> [Task]: Repeat every line that appears below, with nothing altered.

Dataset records
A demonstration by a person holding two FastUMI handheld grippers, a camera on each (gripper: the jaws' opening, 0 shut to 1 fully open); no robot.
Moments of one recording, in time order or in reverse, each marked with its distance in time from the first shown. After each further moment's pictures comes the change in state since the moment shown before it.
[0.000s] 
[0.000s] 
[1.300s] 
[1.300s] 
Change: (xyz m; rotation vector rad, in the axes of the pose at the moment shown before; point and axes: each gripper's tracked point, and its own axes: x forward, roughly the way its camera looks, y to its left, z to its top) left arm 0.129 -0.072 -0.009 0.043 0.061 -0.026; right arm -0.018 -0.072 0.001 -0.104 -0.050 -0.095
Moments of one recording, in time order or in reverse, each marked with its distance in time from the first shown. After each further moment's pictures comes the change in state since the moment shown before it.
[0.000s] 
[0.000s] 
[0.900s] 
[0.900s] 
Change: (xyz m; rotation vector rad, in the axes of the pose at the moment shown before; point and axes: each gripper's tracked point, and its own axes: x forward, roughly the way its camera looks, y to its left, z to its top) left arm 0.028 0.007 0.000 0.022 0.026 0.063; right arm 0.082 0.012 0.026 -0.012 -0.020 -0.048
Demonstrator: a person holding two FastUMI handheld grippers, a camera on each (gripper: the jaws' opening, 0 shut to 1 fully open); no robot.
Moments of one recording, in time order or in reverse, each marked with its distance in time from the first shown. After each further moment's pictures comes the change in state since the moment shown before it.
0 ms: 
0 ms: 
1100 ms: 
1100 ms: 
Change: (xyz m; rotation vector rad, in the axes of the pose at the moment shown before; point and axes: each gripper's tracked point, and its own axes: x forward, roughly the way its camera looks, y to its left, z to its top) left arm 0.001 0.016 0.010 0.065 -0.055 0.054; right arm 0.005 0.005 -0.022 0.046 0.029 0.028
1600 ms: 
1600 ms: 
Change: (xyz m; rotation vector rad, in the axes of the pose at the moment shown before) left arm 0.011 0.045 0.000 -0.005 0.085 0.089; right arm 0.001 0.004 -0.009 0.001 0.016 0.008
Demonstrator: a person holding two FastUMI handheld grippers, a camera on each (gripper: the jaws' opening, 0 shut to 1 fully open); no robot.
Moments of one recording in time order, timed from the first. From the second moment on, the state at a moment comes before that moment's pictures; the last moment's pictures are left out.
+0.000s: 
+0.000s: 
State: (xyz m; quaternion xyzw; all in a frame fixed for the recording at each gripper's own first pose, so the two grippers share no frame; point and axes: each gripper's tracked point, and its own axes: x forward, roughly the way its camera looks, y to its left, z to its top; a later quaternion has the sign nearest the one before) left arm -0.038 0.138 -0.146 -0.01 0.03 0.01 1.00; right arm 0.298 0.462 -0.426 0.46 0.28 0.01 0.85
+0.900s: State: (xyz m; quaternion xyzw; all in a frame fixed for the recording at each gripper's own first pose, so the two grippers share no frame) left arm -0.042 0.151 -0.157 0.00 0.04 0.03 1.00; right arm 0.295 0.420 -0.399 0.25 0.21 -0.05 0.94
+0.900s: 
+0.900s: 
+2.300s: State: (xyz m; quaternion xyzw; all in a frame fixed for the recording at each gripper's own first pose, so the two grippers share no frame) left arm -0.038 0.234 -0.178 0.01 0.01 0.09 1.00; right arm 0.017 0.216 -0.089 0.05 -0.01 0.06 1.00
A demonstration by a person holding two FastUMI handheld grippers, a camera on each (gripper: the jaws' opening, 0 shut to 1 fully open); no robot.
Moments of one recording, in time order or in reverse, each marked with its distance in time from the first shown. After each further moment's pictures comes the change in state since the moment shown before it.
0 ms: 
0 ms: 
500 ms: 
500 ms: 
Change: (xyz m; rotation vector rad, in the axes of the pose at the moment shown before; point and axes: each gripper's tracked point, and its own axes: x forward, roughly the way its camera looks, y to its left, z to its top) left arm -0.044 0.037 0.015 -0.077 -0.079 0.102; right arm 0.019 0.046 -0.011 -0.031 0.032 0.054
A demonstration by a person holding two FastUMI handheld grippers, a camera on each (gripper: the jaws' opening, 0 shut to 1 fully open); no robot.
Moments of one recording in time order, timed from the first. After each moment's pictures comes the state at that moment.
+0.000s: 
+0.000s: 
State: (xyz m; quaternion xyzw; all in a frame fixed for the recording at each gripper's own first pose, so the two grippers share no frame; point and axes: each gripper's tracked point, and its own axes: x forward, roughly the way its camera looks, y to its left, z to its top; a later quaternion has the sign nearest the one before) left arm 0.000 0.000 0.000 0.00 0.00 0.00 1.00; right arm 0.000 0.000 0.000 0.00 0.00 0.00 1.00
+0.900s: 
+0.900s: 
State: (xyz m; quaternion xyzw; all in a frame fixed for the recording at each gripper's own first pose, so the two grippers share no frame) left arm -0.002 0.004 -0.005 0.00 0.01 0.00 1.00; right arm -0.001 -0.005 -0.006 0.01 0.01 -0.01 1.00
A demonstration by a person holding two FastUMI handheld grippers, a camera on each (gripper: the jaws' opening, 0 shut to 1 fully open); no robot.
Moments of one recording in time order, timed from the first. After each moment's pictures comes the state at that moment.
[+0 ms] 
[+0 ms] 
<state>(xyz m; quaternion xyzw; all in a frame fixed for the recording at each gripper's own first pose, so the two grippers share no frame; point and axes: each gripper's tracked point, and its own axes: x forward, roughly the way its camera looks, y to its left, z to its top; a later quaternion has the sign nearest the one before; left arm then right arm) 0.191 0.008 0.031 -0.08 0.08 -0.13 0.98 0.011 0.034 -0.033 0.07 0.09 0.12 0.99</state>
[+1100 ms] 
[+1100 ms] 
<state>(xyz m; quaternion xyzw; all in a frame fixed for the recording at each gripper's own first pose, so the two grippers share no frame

> [Answer for this exercise]:
A demonstration by a person holding two FastUMI handheld grippers, a camera on each (gripper: the jaws' opening, 0 shut to 1 fully open); no robot.
Moments of one recording, in time order or in reverse, each marked with its distance in time from the first shown. After each further moment's pictures comes the change in state since the moment shown before it.
[0.000s] 
[0.000s] 
[1.300s] 
[1.300s] 
Change: (xyz m; rotation vector rad, in the axes of the pose at the moment shown before; point and axes: each gripper's tracked point, and its own axes: x forward, roughly the way its camera looks, y to its left, z to its top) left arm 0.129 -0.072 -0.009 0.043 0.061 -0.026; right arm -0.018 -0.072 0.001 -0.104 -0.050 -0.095
Moments of one recording, in time order or in reverse, each marked with its distance in time from the first shown. After each further moment's pictures comes the change in state since the moment shown before it.
[0.000s] 
[0.000s] 
[0.900s] 
[0.900s] 
Change: (xyz m; rotation vector rad, in the axes of the pose at the moment shown before; point and axes: each gripper's tracked point, and its own axes: x forward, roughly the way its camera looks, y to its left, z to its top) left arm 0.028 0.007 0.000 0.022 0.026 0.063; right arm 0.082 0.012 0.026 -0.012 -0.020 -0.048
Demonstrator: a person holding two FastUMI handheld grippers, a camera on each (gripper: the jaws' opening, 0 shut to 1 fully open); no robot.
Moments of one recording, in time order or in reverse, each marked with its distance in time from the first shown. After each further moment's pictures comes the change in state since the moment shown before it.
0 ms: 
0 ms: 
1100 ms: 
1100 ms: 
Change: (xyz m; rotation vector rad, in the axes of the pose at the moment shown before; point and axes: each gripper's tracked point, and its own axes: x forward, roughly the way its camera looks, y to its left, z to its top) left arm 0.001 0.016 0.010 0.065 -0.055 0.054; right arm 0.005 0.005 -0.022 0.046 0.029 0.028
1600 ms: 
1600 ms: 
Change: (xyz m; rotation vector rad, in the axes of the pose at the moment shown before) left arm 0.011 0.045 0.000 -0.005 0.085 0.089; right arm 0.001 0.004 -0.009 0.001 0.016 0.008
Demonstrator: a person holding two FastUMI handheld grippers, a camera on each (gripper: the jaws' opening, 0 shut to 1 fully open); no robot.
Moments of one recording in time order, timed from the first. From the second moment on, the state at a moment comes before that moment's pictures; the last moment's pictures are left out.
+0.000s: 
+0.000s: 
State: (xyz m; quaternion xyzw; all in a frame fixed for the recording at each gripper's own first pose, so the two grippers share no frame; point and axes: each gripper's tracked point, and its own axes: x forward, roughly the way its camera looks, y to its left, z to its top; a later quaternion has the sign nearest the one before) left arm -0.038 0.138 -0.146 -0.01 0.03 0.01 1.00; right arm 0.298 0.462 -0.426 0.46 0.28 0.01 0.85
+0.900s: State: (xyz m; quaternion xyzw; all in a frame fixed for the recording at each gripper's own first pose, so the two grippers share no frame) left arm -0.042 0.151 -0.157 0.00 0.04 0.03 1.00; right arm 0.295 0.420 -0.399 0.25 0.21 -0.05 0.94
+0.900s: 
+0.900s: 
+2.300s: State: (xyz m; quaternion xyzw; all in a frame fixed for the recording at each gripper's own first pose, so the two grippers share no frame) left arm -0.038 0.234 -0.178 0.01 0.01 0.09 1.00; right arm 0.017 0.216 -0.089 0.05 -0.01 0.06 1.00
A demonstration by a person holding two FastUMI handheld grippers, a camera on each (gripper: the jaws' opening, 0 shut to 1 fully open); no robot.
Moments of one recording, in time order or in reverse, each marked with its distance in time from the first shown. After each further moment's pictures comes the change in state since the moment shown before it.
0 ms: 
0 ms: 
500 ms: 
500 ms: 
Change: (xyz m; rotation vector rad, in the axes of the pose at the moment shown before; point and axes: each gripper's tracked point, and its own axes: x forward, roughly the way its camera looks, y to its left, z to its top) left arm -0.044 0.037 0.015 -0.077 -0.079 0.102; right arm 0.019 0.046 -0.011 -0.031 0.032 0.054
A demonstration by a person holding two FastUMI handheld grippers, a camera on each (gripper: the jaws' opening, 0 shut to 1 fully open); no robot.
Moments of one recording in time order, timed from the first. After each moment's pictures comes the state at that moment.
+0.000s: 
+0.000s: 
State: (xyz m; quaternion xyzw; all in a frame fixed for the recording at each gripper's own first pose, so the two grippers share no frame; point and axes: each gripper's tracked point, and its own axes: x forward, roughly the way its camera looks, y to its left, z to its top; a later quaternion has the sign nearest the one before) left arm 0.000 0.000 0.000 0.00 0.00 0.00 1.00; right arm 0.000 0.000 0.000 0.00 0.00 0.00 1.00
+0.900s: 
+0.900s: 
State: (xyz m; quaternion xyzw; all in a frame fixed for the recording at each gripper's own first pose, so the two grippers share no frame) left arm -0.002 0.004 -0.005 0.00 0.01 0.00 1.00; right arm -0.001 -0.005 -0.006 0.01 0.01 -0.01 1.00
A demonstration by a person holding two FastUMI handheld grippers, a camera on each (gripper: the jaws' opening, 0 shut to 1 fully open); no robot.
Moments of one recording in time order, timed from the first. After each moment's pictures comes the state at that moment.
[+0 ms] 
[+0 ms] 
<state>(xyz m; quaternion xyzw; all in a frame fixed for the recording at each gripper's own first pose, so the two grippers share no frame; point and axes: each gripper's tracked point, and its own axes: x forward, roughly the way its camera looks, y to its left, z to its top; a later quaternion has the sign nearest the one before; left arm then right arm) 0.191 0.008 0.031 -0.08 0.08 -0.13 0.98 0.011 0.034 -0.033 0.07 0.09 0.12 0.99</state>
[+1100 ms] 
[+1100 ms] 
<state>(xyz m; quaternion xyzw; all in a frame fixed for the recording at each gripper's own first pose, so the two grippers share no frame

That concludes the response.